§ **REQUIRED ACTION**
Output the whole listing exactly, except for the pictures in it.

§ **INFORMATION SUPPLIED**
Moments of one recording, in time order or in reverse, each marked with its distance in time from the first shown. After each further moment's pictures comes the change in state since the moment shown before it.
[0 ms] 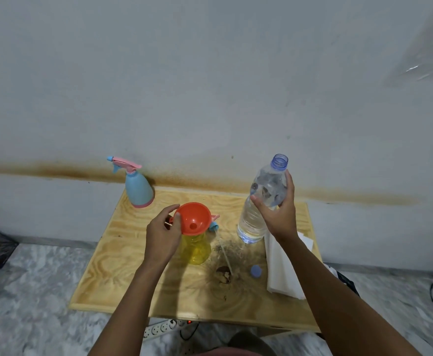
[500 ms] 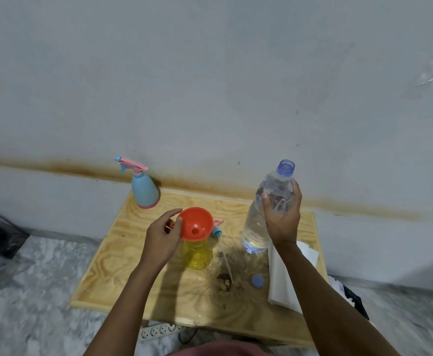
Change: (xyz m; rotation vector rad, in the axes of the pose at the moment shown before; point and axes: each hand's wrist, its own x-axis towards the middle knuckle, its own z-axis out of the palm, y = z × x) left_hand 0.007 -0.014 -0.004 -0.064 -0.066 -0.022; right_hand 0.009 -0.003 0.015 0.030 0.176 -0.049
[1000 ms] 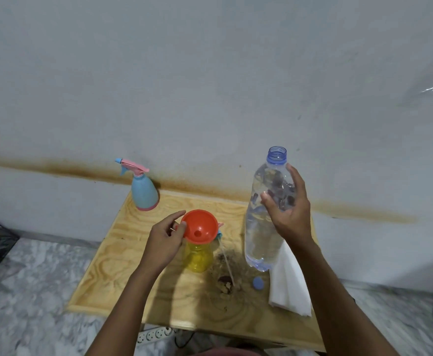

§ **RESULT BELOW**
Moments of one recording, in time order or in reverse, each marked with its distance in time from the first shown. After each further moment's pictures comes the change in state since the moment shown before it.
[0 ms] 
[500 ms] 
Change: (xyz m; rotation vector rad, in the axes of the pose at the moment shown before; point and axes: each hand's wrist, its own x-axis towards the middle knuckle, its own z-axis out of the palm, y = z × x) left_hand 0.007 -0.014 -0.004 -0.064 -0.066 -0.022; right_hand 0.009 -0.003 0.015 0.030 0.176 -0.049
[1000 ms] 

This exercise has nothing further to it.